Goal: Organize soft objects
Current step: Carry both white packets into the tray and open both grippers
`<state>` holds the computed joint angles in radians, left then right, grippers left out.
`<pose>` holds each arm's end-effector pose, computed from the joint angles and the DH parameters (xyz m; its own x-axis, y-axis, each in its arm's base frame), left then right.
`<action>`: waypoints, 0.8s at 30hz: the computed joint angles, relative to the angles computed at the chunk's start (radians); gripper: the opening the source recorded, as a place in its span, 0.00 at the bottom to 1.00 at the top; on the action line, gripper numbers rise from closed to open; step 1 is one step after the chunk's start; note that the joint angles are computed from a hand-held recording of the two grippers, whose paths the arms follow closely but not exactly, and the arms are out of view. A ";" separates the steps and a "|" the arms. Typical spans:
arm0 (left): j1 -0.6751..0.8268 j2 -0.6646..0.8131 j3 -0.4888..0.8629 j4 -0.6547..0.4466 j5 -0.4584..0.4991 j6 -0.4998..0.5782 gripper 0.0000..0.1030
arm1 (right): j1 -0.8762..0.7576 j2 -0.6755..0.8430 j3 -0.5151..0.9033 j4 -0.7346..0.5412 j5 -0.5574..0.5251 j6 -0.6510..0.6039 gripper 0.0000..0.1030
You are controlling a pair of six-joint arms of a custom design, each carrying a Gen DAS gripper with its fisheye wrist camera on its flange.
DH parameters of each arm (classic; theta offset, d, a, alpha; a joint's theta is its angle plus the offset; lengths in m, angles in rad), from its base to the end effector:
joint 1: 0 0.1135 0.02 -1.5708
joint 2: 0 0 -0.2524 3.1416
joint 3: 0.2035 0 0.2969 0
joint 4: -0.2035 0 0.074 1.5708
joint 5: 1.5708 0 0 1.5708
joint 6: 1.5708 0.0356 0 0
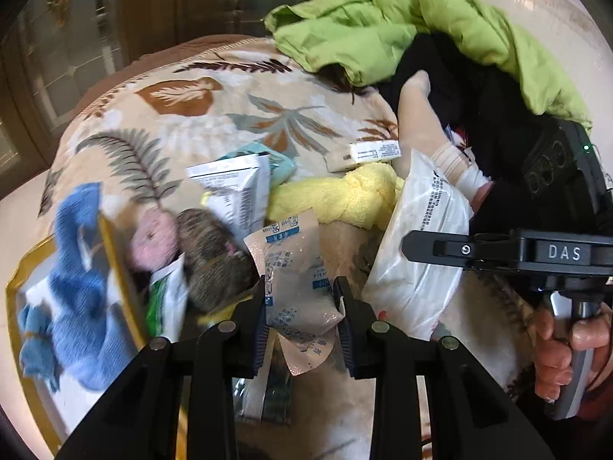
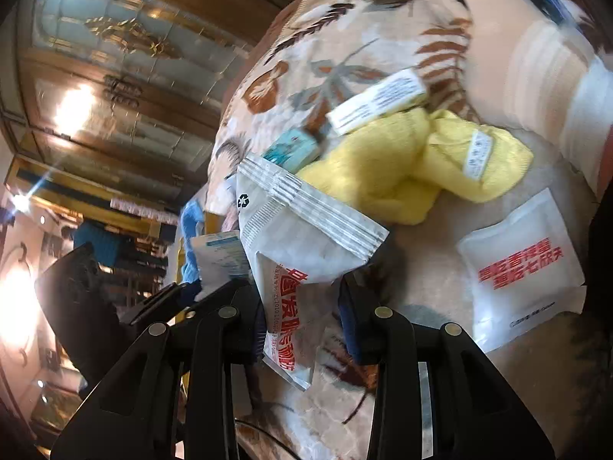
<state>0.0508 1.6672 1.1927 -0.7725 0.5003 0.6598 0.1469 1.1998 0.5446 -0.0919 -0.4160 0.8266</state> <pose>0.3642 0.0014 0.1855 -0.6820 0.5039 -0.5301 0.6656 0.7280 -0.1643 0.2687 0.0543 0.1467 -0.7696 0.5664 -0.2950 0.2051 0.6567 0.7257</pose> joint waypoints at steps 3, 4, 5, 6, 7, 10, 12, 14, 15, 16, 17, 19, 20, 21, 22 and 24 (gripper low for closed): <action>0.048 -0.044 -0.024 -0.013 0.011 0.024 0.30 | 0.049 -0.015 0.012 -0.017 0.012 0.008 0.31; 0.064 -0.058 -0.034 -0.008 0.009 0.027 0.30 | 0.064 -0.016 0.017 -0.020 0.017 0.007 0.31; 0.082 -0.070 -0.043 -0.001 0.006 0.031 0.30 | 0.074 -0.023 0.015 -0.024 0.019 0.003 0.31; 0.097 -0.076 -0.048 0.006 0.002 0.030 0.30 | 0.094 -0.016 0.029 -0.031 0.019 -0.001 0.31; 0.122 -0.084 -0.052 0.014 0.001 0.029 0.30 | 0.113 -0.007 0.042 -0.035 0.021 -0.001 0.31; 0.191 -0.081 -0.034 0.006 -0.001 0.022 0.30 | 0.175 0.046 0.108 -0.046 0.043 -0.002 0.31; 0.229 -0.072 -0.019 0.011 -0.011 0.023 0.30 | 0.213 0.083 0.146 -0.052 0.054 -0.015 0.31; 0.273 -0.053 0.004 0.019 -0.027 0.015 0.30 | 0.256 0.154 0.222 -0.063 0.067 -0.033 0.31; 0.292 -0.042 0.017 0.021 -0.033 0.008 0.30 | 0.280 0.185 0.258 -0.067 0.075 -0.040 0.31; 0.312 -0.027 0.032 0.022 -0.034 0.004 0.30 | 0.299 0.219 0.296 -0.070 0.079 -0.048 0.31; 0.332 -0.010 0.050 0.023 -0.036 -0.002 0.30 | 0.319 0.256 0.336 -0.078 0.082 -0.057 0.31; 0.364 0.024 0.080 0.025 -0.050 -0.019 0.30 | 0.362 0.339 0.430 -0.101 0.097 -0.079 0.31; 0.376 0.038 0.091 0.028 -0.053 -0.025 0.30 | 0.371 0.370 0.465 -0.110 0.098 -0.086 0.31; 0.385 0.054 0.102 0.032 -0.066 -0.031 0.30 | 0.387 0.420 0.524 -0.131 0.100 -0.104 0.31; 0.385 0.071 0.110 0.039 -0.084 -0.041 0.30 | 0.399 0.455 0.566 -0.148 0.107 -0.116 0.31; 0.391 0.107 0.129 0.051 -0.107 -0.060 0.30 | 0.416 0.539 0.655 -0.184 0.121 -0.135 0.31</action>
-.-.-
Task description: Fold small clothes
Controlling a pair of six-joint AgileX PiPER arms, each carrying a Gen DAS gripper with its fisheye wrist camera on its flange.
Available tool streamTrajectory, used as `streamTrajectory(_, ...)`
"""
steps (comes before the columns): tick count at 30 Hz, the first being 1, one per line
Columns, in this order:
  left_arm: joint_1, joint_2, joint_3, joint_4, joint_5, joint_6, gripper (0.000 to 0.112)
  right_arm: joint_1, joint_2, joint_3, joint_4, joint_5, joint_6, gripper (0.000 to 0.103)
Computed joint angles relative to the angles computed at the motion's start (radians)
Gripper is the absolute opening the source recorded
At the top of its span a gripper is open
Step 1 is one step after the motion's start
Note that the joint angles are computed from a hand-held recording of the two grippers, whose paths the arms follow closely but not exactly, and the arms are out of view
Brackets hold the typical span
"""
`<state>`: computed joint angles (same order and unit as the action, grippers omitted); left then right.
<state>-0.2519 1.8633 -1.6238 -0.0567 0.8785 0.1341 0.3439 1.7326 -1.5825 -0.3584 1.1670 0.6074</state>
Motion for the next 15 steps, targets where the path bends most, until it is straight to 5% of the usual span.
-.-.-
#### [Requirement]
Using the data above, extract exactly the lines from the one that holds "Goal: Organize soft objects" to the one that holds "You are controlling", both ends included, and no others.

#### [Solved exercise]
Goal: Organize soft objects
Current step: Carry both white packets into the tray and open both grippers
`<state>` holds the computed joint angles in radians, left then right, grippers left out.
`<pose>` holds each arm's end-effector pose, computed from the joint angles and the DH parameters (xyz m; its own x-axis, y-axis, each in its arm's base frame), left then right.
`<action>`: waypoints, 0.8s at 30hz: the computed joint angles, relative to the angles computed at the chunk's start (radians); gripper: the opening the source recorded, as a place in its span, 0.00 at the bottom to 1.00 at the top; on the action line, gripper numbers rise from closed to open; step 1 is one step after the chunk's start; note that the joint angles are computed from a hand-held recording of the two grippers, whose paths the arms follow closely but not exactly, and the arms are out of view. A ";" separates the steps and a "|" the arms. Typical spans:
arm0 (left): j1 -0.6751..0.8268 j2 -0.6646..0.8131 j3 -0.4888..0.8629 j4 -0.6547..0.4466 j5 -0.4584..0.4991 j6 -0.4998..0.5782 gripper 0.0000..0.1030
arm1 (right): j1 -0.8762..0.7576 j2 -0.6755..0.8430 j3 -0.5151..0.9033 j4 -0.7346..0.5412 j5 -0.5574..0.5251 j6 -0.6510..0.6039 gripper 0.0000..0.1030
You are controlling a pair of six-joint arms of a custom design, each carrying a Gen DAS gripper with its fisheye wrist camera on its flange.

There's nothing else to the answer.